LoadWave error - how to determine number of lines in a file before opening?

I'll paste in the problem code and then explain the problem:

    if(WaveExists(SPP200Paths))
        sort /A SPP200Paths, SPP200Paths
        tmpWaveList = ""
        for(i =0;i<dimsize(SPP200Paths,0);i+=1)
            wfprintf currentFile, "%s" /R=(i,i) SPP200Paths
            LoadWave/J/M/U={0,0,1,0}/D/A=SPP200tmp/E=0/K=0/V={"\t,"," $",0,1}/L={19,20,0,0,0}/Q currentFile
            tmpWaveList += "SPP200tmp" + num2str(i) + ";"
        endfor
            Concatenate /NP=0 /KILL tmpWaveList, SPP200
            SetScale /P y, 0,1,SPP200
            ModifyControl CAPS_Analyse_CAS disable=0
//  columnLabel = "SPP200_Ch1 [counts]"
//  display SPP200[][(FindDimLabel(SPP200,1,columnLabel))]     
    endif


The file paths contained in the text wave SPP200Paths can refer to files which contain header data, but nothing else. I don't want to read the header data in this part of the function, - that's taken care of elsewhere. When the loop hits a file containing nothing but header information, I get the error "LoadWave error: "no data was found in file"". If I try to get rid of this warning using the /C flag to LoadWave, the Concatenate command generates errors (Concatenate error: "expected wave name").

So at last to the question - is there an elegant way to determine the number of rows in these delimited text files before calling LoadWave? If I could put some sort of IF statement in the loop it'd fix the problem i.e.

        if (LinesInCurrentFile > 20)
                Loadwave ...
        endif


But how would one go about determining LinesInCurrentFile?
First, try calling GetRTError(1) after calling LoadWave to see if there was an error. If so, you can assume the file contained no data.

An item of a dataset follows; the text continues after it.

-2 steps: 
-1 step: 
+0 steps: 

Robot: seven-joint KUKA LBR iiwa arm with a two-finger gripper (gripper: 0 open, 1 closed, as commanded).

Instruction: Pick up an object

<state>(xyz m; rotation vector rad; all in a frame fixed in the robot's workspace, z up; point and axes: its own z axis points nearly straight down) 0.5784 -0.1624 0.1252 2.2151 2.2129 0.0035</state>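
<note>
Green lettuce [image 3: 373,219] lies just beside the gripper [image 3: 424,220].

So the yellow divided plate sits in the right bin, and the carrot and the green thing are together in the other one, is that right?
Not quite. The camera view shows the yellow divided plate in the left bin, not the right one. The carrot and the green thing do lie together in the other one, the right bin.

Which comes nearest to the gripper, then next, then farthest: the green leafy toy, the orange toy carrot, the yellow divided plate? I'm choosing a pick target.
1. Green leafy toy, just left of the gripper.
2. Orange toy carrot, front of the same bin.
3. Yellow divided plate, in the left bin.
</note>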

If that is not good enough, you will have to parse the file yourself. Here is an example of a function that looks for a line that starts with two numbers:

static Function FindFirstDataLine(refNum)
    Variable refNum
   
    Variable lineNumber = 0
    do
        String text
        FReadLine refNum, text
        if (strlen(text) == 0)
            // No more lines
            return -1           // Signifies data not found
        endif
       
        // This looks for a line with blank space followed by a float followed by blank space followed by a float.
        String regExp = "^[[:blank:]]*[[:digit:]]+\\.[[:digit:]]+[[:blank:]]*[[:digit:]]+\\.[[:digit:]]+"
        if (GrepString(text, regExp) != 0)
            break               // Found it
        endif
           
        lineNumber += 1
    while(1)
   
    return lineNumber
End


This is called like this:

    Open/R/P=$pathName refNum as fileName
    firstDataLine = FindFirstDataLine(refNum)  
    Close refNum
Thanks for the comments. I wrote some quick code which seems to suggest that if I use the /C flag to LoadWave then GetRTError doesn't pick up a runtime error. I'll have to look into either parsing the headers before reading, or checking the length of the wave returned by LoadWave tomorrow.
Quote:
if I use the /C flag to LoadWave then GetRTError doesn't pick up a runtime error


You should not use /C. It is intended for experiment recreation procedures only.

Omit /C and use GetRTError.
hrodstein wrote:

You should not use /C. It is intended for experiment recreation procedures only.
Omit /C and use GetRTError.

Thanks for your help. I got so annoyed by the debugger popping up during expected occurrences (empty files) that I went with your other suggestion.

Static Function FindFirstDataLine(currentFile)
    String currentFile
    Variable refNum
    Variable lineNumber = 0
    String text = ""
    Open/R refNum as currentFile
    do
        FReadLine refNum, text
        FStatus refNum
        if (!GrepString(text, "[(?!)a-z*][^NaN]") && strlen(text) > 3)
            break
        endif
        if (V_filePos == V_logEOF)
            return -1
        endif
        lineNumber += 1
    while(1)
    Close refNum
    return lineNumber
End
This may not work in your situation, but if the files that contain only header data are quite small relative to files that contain actual data, you could use GetFileFolderInfo and check the output variable V_logEOF to see if it's above some threshold.